İngiltere merkezli bir savaş gözlemcisi, “yerel grupların” hükümet güçleriyle “şiddetli çatışmalar” sonucunda birçok askeri üssün kontrolünü ele geçirmeyi başardığını bildirdi.
Reuters haber ajansının aktardığına göre, muhalif kaynaklar, ordunun çekilmesi ve askeri yetkililerin başkent Şam’a (yaklaşık 100 kilometre) güvenli bir şekilde ulaşmaları konusunda anlaşmaya vardıklarını söyledi.
BBC, Kuzey Suriye’deki İslamcı isyancıların Humus kentinin dış mahallelerine ulaştığını iddia etmesinin ardından gelen bu haberleri bağımsız olarak doğrulayamadı.
İngiltere merkezli Suriye İnsan Hakları Gözlemevi (SOHR), güneydeki muhaliflerin Deraa bölgesinin yüzde 90’ından fazlasını kontrol ettiğini, sadece Sanamayn bölgesinin hala hükümetin elinde olduğunu bildirdi.
Deraa şehri hem stratejik hem de sembolik öneme sahip. Bir il başkentidir ve Ürdün sınırındaki ana geçiş noktalarına yakındır, aynı zamanda 2011’de protestoların patlak verdiği yerdir. Yarım milyondan fazla insanın öldüğü ve devam eden iç savaşını tetiklendiği merkezdi.
Ürdün İçişleri Bakanı, ülkenin “Suriye’nin güneyindeki güvenlik koşullarının bir sonucu olarak” sınırının kendi tarafını kapattığını söyledi.
ABD ve İngiltere’nin yanı sıra Ürdün de vatandaşlarına Suriye’yi bir an önce terk etmeleri çağrısında bulundu.
Bu arada, Dera’nın yaklaşık 50 km doğusundaki Süveyda kentindeki hükümet yetkililerinin, bölgede baskın olan azınlık Dürzi mezhebine bağlı milislerle güvenlik güçleri arasında çıkan çatışmaların ardından şehirden çekildikleri bildirildi.

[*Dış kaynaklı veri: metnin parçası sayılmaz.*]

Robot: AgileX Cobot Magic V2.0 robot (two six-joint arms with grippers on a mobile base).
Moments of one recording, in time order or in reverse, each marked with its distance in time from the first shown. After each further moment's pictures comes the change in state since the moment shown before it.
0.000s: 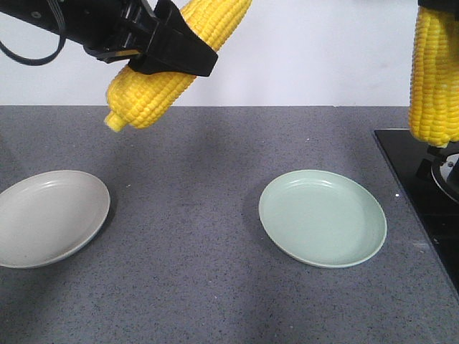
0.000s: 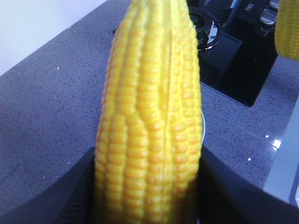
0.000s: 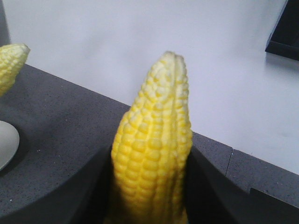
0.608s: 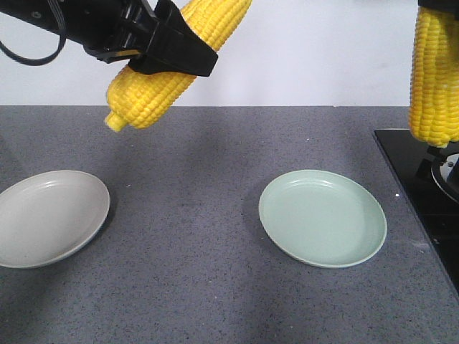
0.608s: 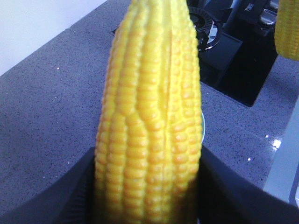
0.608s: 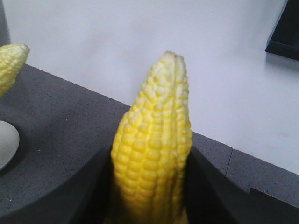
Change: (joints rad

Haber sitesi Suwayda 24’ün editörü ve aktivist Ryan Marouf, Reuters’a yaptığı açıklamada, “İnsanlar Suriye’nin geri kalanında yaşananları Suriye’nin kurtuluşu ve rejimi devirme fırsatı olarak görüyor” dedi.
Öte yandan Kürt öncülüğündeki güçler, ülkenin doğusundaki uçsuz bucaksız çölde hükümetin ana üssü olan Deyr ez Zor kentini ele geçirdiklerini söylüyor.
Ve kuzeyde, ana isyancı saldırısı stratejik Humus şehrinin dış mahallelerine ulaştı. Suriye ordusu ve Rus müttefikleri, hava saldırılarıyla Cuma günü şehrin banliyölerinde 20 sivilin ölümüne neden oldu.
New York Times’da yer alan haberlere göre yetkililer, Devlet Başkanı Esad’ın diğer önemli müttefiki İran’ın da askeri komutanlarını ve personelini tahliye etmeye başladığını söylüyor.
Kuzeydeki isyancıların Suriye hükümetine karşı son yılların en büyüğü olan yıldırım saldırısını başlatmasının üzerinden bir haftadan biraz fazla zaman geçti ve bu, ülkenin ordusunun zayıflığını ortaya koydu.
BM’ye göre, isyancıların saldırıları sonucunda şu ana kadar en az 370 bin kişi yerinden edildi. Ayrıca, çatışmaların “ülkenin kuzeyindeki siviller için zaten korkunç olan durumu daha da kötüleştirdiğini” belirtti.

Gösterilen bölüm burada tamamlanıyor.